Ci sono molti modi per comprendere il creato, e solo Dio sa quanto ne abbiamo bisogno. Chi non crede nel Dio della Bibbia può metterci qualunque altro nome, e comunque resta un grande artista.
Il primo approccio, basilare, consiste nel guardare il mondo senza occhi conquistatori, perché quando crediamo di dominare la natura siamo come quei bambini che rompono il giocattolo per sentirsi grandi. La natura non è il nostro giocattolo, e neanche una parte di noi. Siamo noi a esserne parte.
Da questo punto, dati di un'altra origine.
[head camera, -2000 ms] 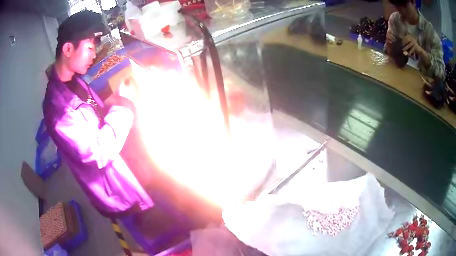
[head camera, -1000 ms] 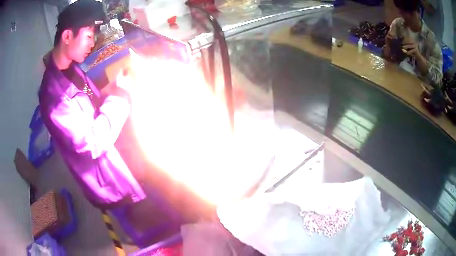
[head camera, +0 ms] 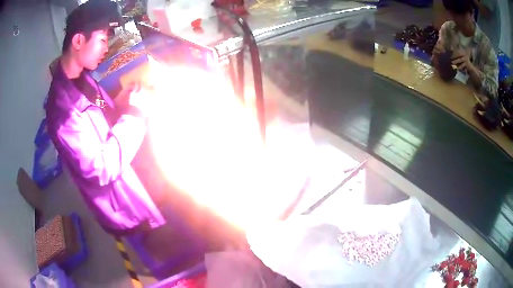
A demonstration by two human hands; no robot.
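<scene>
Neither of my hands is in view. A heap of small white-and-pink patterned parts [head camera: 368, 247] lies on a crumpled white sheet [head camera: 304, 247] at the lower middle right. A pile of red figure pieces [head camera: 458, 269] lies on the shiny steel bench [head camera: 394, 185] at the lower right, beside the sheet. A long thin metal rod or edge [head camera: 337, 185] lies slanted behind the sheet.
A very bright glare [head camera: 208, 146] hides the middle left. A person [head camera: 101, 146] in a purple-looking jacket stands at left. A green conveyor belt [head camera: 416, 135] curves along the right; another person [head camera: 467, 50] works beyond it. Blue bins [head camera: 79, 242] stand low at left.
The view has shifted slightly since two seconds ago, so the sheet and red pile sit a little further left and lower. The heap and pile look otherwise unchanged.
</scene>
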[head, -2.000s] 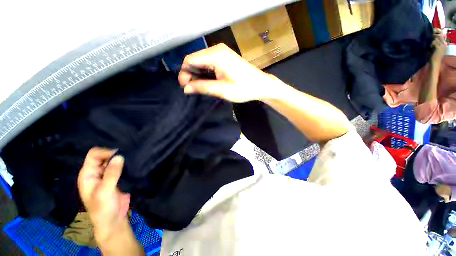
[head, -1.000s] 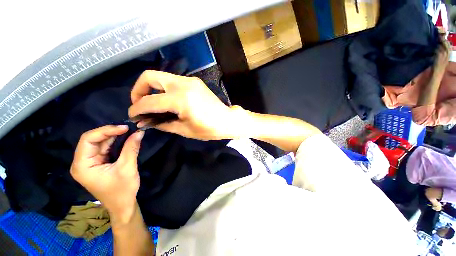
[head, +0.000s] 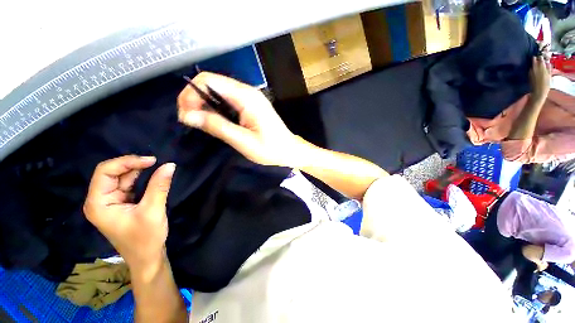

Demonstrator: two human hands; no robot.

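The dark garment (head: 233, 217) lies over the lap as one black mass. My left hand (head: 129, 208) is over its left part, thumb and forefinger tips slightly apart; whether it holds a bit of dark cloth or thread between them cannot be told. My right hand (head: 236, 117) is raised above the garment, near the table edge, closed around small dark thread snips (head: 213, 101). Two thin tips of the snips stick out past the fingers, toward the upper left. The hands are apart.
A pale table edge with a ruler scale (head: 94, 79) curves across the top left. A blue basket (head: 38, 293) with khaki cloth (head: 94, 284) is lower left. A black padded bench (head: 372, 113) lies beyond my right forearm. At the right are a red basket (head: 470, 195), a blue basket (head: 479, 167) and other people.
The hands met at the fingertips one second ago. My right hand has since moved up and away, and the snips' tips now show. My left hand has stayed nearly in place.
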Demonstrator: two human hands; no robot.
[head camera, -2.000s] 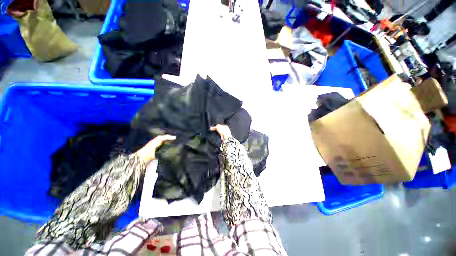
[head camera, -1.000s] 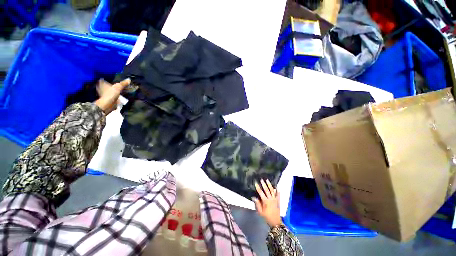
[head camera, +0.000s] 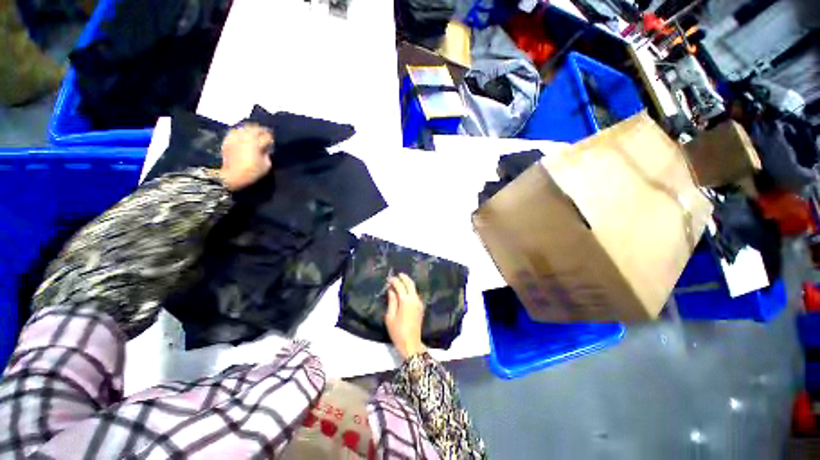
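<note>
A loose pile of black and camouflage fabric pieces (head camera: 297, 202) lies on the white table (head camera: 441, 198). My left hand (head camera: 246, 154) is on the upper left of the pile, blurred, with its fingers curled; whether it grips a piece cannot be told. A single camouflage panel (head camera: 436, 292) lies flat right of the pile, near the table's front edge. My right hand (head camera: 405, 310) rests on this panel with its fingers extended.
A large cardboard box (head camera: 602, 225) stands at the right, with dark fabric (head camera: 511, 172) beside it. Blue bins stand at the left (head camera: 81, 162), far left and below the box (head camera: 548, 346). A small blue and white box (head camera: 435, 99) is at the back.
My left hand has moved from the pile's left edge onto its upper part. My right hand has moved up and inward onto the camouflage panel. The view has shifted.
</note>
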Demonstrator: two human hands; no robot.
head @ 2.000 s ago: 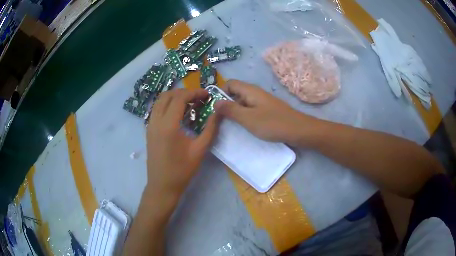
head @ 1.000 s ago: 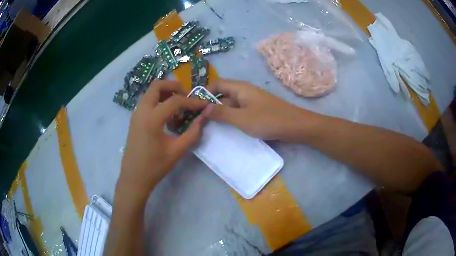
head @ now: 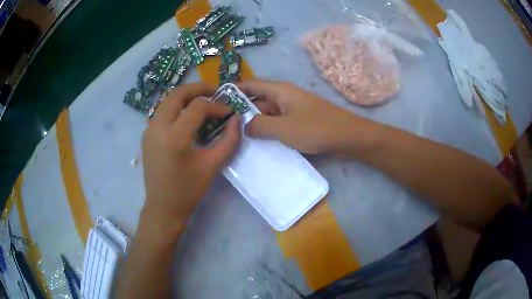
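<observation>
A white housing shell (head: 274, 181) lies open side up on the bench, slanting from upper left to lower right. A green circuit board (head: 235, 103) sits in its upper end. My left hand (head: 189, 137) holds another small circuit board (head: 211, 128) between thumb and fingers, over the shell's left edge. My right hand (head: 291, 117) grips the shell's upper right edge, its thumb at the inner side. Some fingertips of both hands are hidden. A pile of circuit boards (head: 169, 64) lies above my hands.
A bag of small pink parts (head: 353, 64) lies at the upper right, with white gloves (head: 472, 64) farther right. More white shells (head: 100, 263) stand at the lower left beside a dark pointed tool (head: 71, 275). Orange tape (head: 73, 169) crosses the bench. A green conveyor (head: 111, 52) runs behind.
The board in the shell's upper end shows more clearly, and the board in my left hand is now apart from it. The whole view has shifted slightly.
</observation>
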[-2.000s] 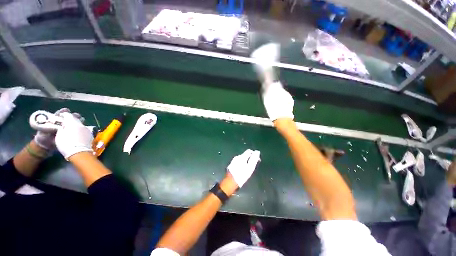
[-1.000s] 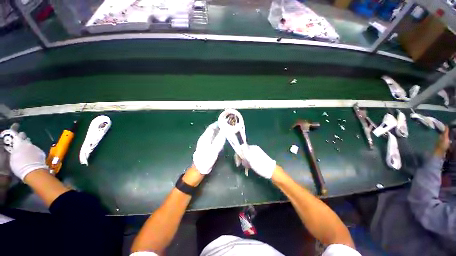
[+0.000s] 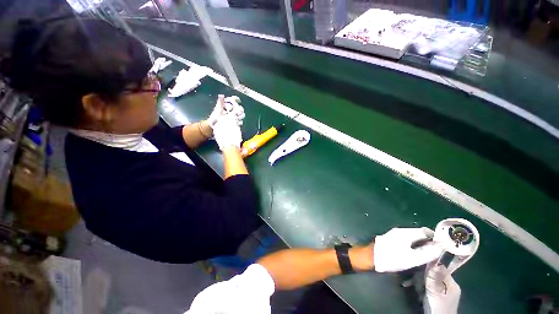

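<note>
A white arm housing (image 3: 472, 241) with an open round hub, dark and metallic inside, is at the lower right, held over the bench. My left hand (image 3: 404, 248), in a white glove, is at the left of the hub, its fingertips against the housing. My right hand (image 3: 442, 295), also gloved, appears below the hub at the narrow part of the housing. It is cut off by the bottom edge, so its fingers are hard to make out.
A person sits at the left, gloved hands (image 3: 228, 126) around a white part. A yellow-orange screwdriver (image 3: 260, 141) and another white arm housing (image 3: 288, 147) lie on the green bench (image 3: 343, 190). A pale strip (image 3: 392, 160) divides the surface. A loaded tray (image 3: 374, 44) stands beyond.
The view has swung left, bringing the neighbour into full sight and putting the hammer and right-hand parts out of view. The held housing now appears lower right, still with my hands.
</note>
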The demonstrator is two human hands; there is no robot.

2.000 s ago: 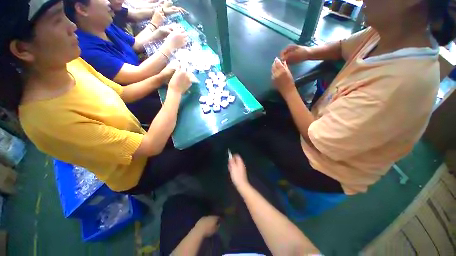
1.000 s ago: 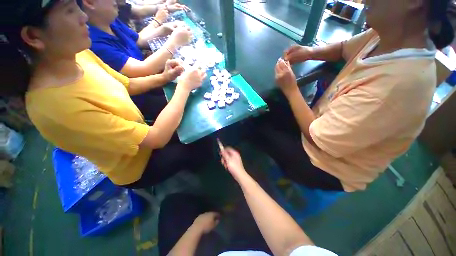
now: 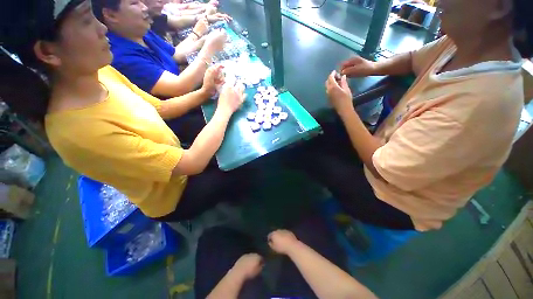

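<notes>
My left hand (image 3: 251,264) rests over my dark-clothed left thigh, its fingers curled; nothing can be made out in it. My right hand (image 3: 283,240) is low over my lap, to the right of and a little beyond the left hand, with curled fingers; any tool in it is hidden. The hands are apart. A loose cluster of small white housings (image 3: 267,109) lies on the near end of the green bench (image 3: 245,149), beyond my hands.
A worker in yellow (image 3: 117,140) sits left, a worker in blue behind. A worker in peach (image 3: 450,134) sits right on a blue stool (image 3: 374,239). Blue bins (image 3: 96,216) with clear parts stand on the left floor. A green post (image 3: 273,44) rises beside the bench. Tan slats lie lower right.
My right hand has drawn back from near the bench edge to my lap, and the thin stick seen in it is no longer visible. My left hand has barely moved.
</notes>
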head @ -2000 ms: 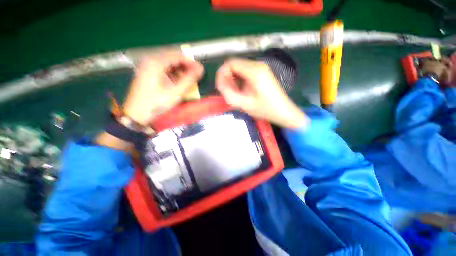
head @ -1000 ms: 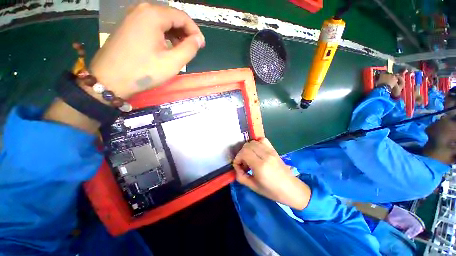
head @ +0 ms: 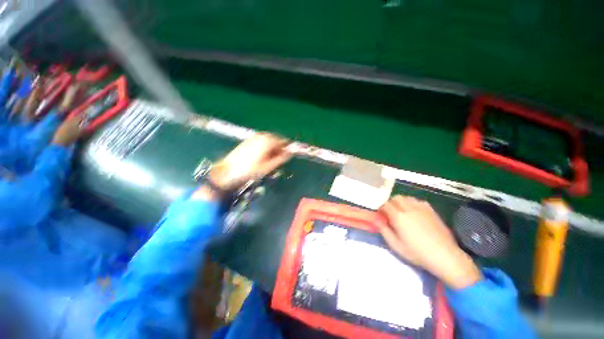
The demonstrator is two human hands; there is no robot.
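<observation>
The red frame (head: 289,268) lies at the lower middle with an open tablet (head: 324,305) in it. The white battery pack (head: 381,285) fills much of the tablet. My right hand (head: 424,235) rests over the frame's upper edge; its fingertips are partly hidden, so its hold cannot be told. A beige and white card-like sheet (head: 361,190) lies just beyond these fingers. My left hand (head: 248,162) is blurred, reaching left of the frame by the rail, above a loose pile of small components (head: 242,202). Whether it holds anything cannot be told.
A dark mesh dish (head: 481,228) and a yellow screwdriver (head: 551,248) lie to the right. Another red frame with a tablet (head: 471,138) is on the green belt beyond the white rail (head: 457,190). Clear plastic (head: 129,132) and people in blue smocks (head: 50,232) are at left.
The view has swung left. My left hand has moved from over the tablet to the component pile. My right hand has gone from the frame's lower right side to its upper edge.
</observation>
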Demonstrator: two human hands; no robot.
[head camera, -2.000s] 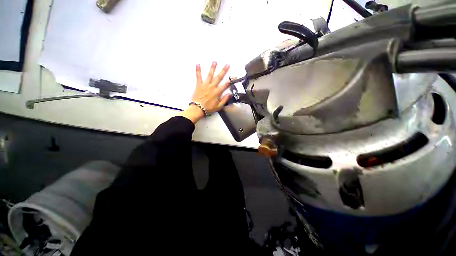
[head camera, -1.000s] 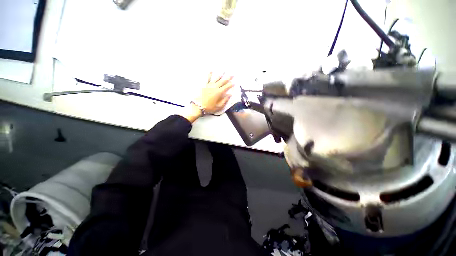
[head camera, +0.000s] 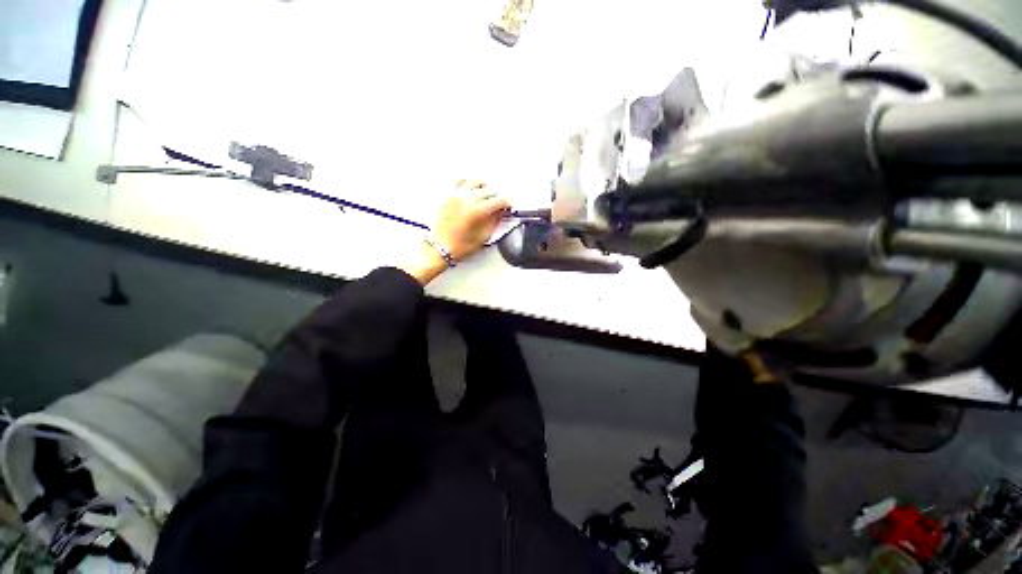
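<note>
The cutting machine (head camera: 762, 179), a worn silver motor body with parallel tubes, fills the right and hides much of what is under it. Its flat base plate (head camera: 560, 249) shows at the table's front edge. My left hand (head camera: 466, 224) rests on the white paper marker (head camera: 336, 101) just left of the machine's front, fingers drawn together. Whether it holds anything is unclear. A dark fabric edge (head camera: 359, 209) runs from the left to this hand. My right hand is hidden behind the motor; only its dark sleeve (head camera: 749, 471) shows below.
A grey T-shaped tool (head camera: 269, 164) lies on the fabric edge at left. A brownish-gold weight (head camera: 510, 22) lies at the top. A cut panel (head camera: 39, 51) is at upper left. A pale bin (head camera: 157, 420) and dark scraps (head camera: 628, 533) are on the floor. A black cable (head camera: 964, 25) crosses the top right.
The machine has turned, its base plate now lying more parallel to the table edge. My left hand's spread fingers have drawn together. My right sleeve has come into view below the motor.
</note>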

Il secondo modo è naturalmente conoscerla, cercando di distinguere tra ciò che esiste a prescindere dall’uomo e ciò che deriva dalla mediazione, o dalla distruzione umana. Il fotografo Roberto Andrighetto si occupa da molto tempo di natura “selvaggia” e ne ama particolarmente la rappresentazione estrema – la fauna d’alta quota –, ben sapendo che la wilderness è un concetto sempre più raro nella vecchia Europa e che gli animali delle Alpi sono i superstiti di una relazione difficile tra gli esseri viventi e il loro ambiente. Uomo compreso. Per esempio diamo per scontato che il camoscio sia un animale d’alta montagna, ma il camoscio abita tranquillamente le medie altezze e si trova bene anche sugli affioramenti rocciosi di bassa quota. Forse è diventato un rifugiato per necessità, e forse l’uomo ha fatto la sua parte.
Un terzo modo per capire e amare la natura è raccontarla. Andrighetto fa questo: racconta la meraviglia della natura alpina fermando i momenti speciali e accostandoli come i fotogrammi di una storia. Non è solo una scelta estetica, perché c’è anche lo sforzo di catturare la “personalità” degli animali, il comportamento, ma l’aspetto estetico è fondamentale. Il risultato è veramente notevole ed è la prova che l’uomo che conosce e ama può aggiungere qualcosa alla bellezza della natura, ricreandola attraverso il proprio sguardo. Andrighetto non toglie niente e restituisce molto, traducendo lo stupore in immagine. Se ci mettiamo nei suoi occhi restiamo senza parole, perché la parola non basta più.